» **TRY IT**
Nothing in the records may be altered, so transcribe them exactly.

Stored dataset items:
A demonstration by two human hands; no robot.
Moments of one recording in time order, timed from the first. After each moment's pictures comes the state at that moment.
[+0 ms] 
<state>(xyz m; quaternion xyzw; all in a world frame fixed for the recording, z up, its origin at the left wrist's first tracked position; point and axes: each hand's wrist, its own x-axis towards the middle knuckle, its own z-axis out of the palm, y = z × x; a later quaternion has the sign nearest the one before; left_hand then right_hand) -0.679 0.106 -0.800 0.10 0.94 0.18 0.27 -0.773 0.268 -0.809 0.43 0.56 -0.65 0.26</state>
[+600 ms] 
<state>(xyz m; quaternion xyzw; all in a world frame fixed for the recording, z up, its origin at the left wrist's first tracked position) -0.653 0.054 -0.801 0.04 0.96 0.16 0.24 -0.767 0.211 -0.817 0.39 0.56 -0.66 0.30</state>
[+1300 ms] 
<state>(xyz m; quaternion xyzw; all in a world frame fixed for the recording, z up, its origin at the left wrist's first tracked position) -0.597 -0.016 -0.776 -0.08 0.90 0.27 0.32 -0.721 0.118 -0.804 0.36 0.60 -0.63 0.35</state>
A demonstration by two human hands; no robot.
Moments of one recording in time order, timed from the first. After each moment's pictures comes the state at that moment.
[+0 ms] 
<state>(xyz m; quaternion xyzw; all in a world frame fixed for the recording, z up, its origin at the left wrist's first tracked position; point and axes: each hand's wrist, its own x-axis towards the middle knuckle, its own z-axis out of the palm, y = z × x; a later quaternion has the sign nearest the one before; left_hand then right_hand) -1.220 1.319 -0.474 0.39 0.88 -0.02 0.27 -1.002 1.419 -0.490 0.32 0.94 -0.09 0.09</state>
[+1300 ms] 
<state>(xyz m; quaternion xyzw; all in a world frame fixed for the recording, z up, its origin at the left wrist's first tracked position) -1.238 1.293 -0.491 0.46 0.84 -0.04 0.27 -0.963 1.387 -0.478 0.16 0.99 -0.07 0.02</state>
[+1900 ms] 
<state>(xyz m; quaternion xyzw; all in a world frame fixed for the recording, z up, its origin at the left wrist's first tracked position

» **RESPONSE BOX**
A demonstration by two human hands; no robot.
Moments of one recording in time order, timed from the first. After each moment's pictures comes the state at that moment.
[+0 ms] 
<state>(xyz m; quaternion xyzw; all in a world frame fixed for the recording, z up, its origin at the left wrist's first tracked position; point and axes: each hand's wrist, its own x-axis towards the middle knuckle, its own z-axis out of the palm, y = z × x; a later quaternion has the sign nearest the one before; left_hand then right_hand) -0.679 0.106 -0.800 0.10 0.94 0.18 0.27 -0.773 0.268 -0.809 0.43 0.56 -0.65 0.26</state>
[+600 ms] 
<state>(xyz m; quaternion xyzw; all in a world frame fixed for the recording, z up, its origin at the left wrist's first tracked position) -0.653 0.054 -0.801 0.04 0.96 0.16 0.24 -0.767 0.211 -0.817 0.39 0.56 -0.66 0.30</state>
[+1300 ms] 
<state>(xyz m; quaternion xyzw; all in a world frame fixed for the recording, z up, its origin at the left wrist's first tracked position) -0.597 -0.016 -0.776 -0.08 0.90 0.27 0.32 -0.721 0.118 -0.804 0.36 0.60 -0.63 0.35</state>
A demonstration by two human hands; no robot.
Moments of one recording in time order, timed from the first. After each moment's pictures comes the state at that moment.
[+0 ms] 
<state>(xyz m; quaternion xyzw; all in a world frame fixed for the recording, z up, its origin at the left wrist's first tracked position; point and axes: each hand's wrist, its own x-axis towards the middle knuckle, its own z-axis out of the palm, y = z × x; a later quaternion has the sign nearest the one before; left_hand then right_hand) -1.220 1.319 -0.474 0.39 0.88 -0.02 0.27 -1.002 1.419 -0.490 0.32 0.94 -0.09 0.09</state>
[+1300 ms] 
<state>(xyz m; quaternion xyzw; all in a world frame fixed for the recording, z up, its origin at the left wrist's first tracked position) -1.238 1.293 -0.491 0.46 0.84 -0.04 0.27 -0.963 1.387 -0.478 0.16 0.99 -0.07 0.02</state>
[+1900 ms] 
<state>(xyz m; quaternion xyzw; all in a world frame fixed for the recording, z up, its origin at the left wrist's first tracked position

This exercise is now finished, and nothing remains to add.